In the last funding period, we have successfully completed all three proposed aims. Using nuclear HER2 (ErbB2) as a model, we extended our investigation to nuclear EGFR and much progress has been made. The current competitive renewal proposal is to further investigate the novel functions of nuclear EGFR and molecular mechanism of EGFR trafficking from the cell surface to the nucleus. We previously reported that the EGFR complex recognizes and binds to an AT-rich sequence (ATRS) of cyclin D1 transcription. Later, we demonstrated that EGFR interacts with STAT3 in the nucleus and the EGFR/STAT3 complex recognizes the ATRS and STAT binding sequence of the iNOS promoter and co-regulates the transcription of the iNOS gene. Both cyclin D1 and iNOS contribute to tumor progression raising the possibility that nuclear EGFR may be involved in tumor progression. In support of this, we and others have shown that nuclear EGFR correlates with poor clinical outcomes in breast, ovarian, esophagus, and oral cancers. We showed that nuclear EGFR interacts with PCNA, a well-known nucleus-specific antigen and phosphorylates the chromatin-bound PCNA at Tyr-211 residue resulting in stabilization of active PCNA and stimulation of DNA replication. In addition, we identified several interesting proteins interacting with EGFR in the nucleus including RHA and the SWI/SNF complex. RHA is a DNA-binding protein that recognizes the DNA sequence identical to the ATRS sequence and may be a potential candidate to be a DNA-binding partner of nuclear EGFR, which does not have a DNA-binding domain. SWI/SNF is a protein complex involved in chromatin remodeling. These newly identified EGFR interacting proteins have been shown to play a role in tumor progression. Finally, extending our observation that endocytosis and the nuclear pore complex (NPC) are involved in the nuclear translocation from cell surface for both EGFR and HER2 we have preliminary results to suggest that a retrograde transport mechanism is involved in the trafficking of cell surface EGFR to the nucleus. Thus, we hypothesize that nuclear EGFR contributes to tumor progression through transcriptional upregulation of tumor promoting genes and interacting with critical protein complexes involved in chromatin remodeling. The long-term goal of this proposal is to understand the novel functions of nuclear EGFR and their roles in the tumor progression.

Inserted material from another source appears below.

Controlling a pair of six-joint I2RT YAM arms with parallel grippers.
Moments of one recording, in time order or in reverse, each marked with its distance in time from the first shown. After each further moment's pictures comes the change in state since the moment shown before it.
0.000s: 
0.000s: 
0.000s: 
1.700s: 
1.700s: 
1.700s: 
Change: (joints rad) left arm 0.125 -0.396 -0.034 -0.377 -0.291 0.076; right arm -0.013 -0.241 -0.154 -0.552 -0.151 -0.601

Three specific Aims are proposed:
Specific Aim 1 : Transcriptional regulation and tumor progression of nuclear EGFR;
Specific Aim 2 : Nuclear EGFR and chromatin remodeling complex SWI/SNF in breast tumor development;
Specific Aim 3 : Molecular mechanism of EGFR trafficking from cell surface to nucleus. As EGFR has long been considered a cell surface receptor, its nuclear functions have been overlooked for decades. With increasing evidence of receptor tyrosine kinases in the nucleus and gradual discovery of their nuclear functions and prognostic value of nuclear EGFR in multiple human cancers, the current proposal represents a timely project that addresses the critical but "almost neglected" issues.

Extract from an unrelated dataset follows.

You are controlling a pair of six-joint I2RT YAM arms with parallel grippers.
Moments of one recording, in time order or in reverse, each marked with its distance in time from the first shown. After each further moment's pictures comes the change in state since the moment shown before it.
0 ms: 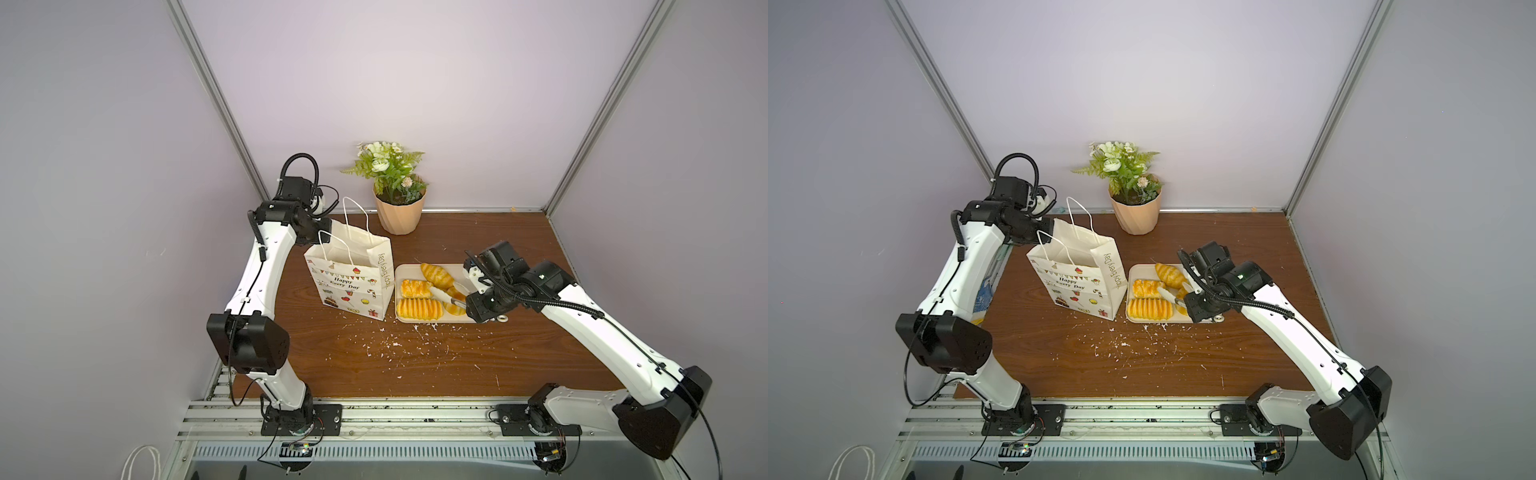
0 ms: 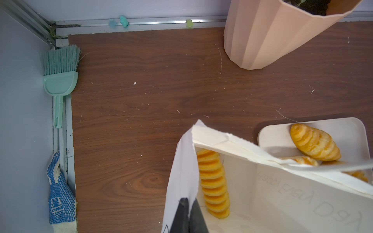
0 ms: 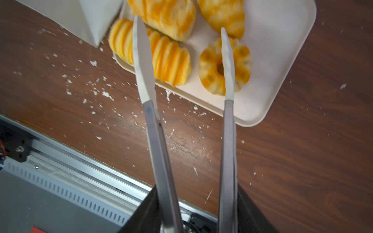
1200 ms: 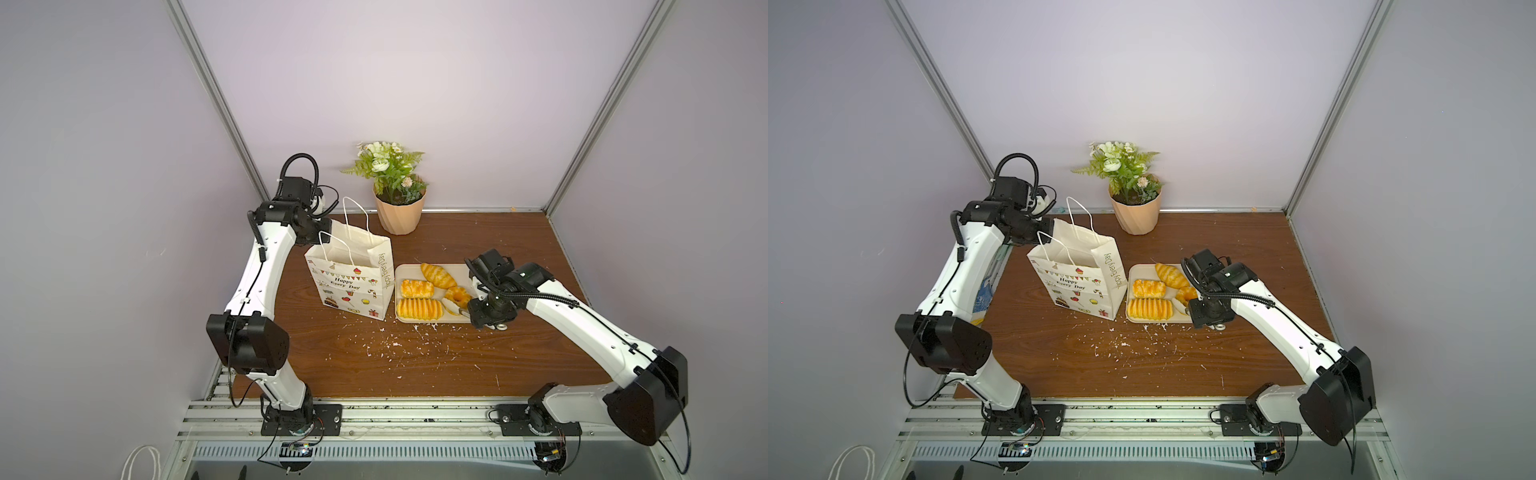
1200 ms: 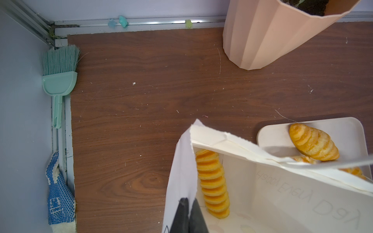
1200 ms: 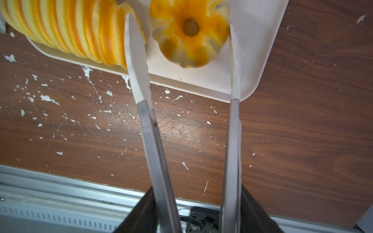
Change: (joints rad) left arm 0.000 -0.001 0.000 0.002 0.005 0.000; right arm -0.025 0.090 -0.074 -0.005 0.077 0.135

The long-term goal of this proposal is to understand the novel functions of nuclear EGFR and their roles in the tumor progression. With increasing evidence of receptor tyrosine kinases in the nucleus and gradual discovery of their nuclear functions including prognostic value of nuclear EGFR in multiple human cancers, the current proposal represents a timely project that addresses the critical but "almost forgotten" issues.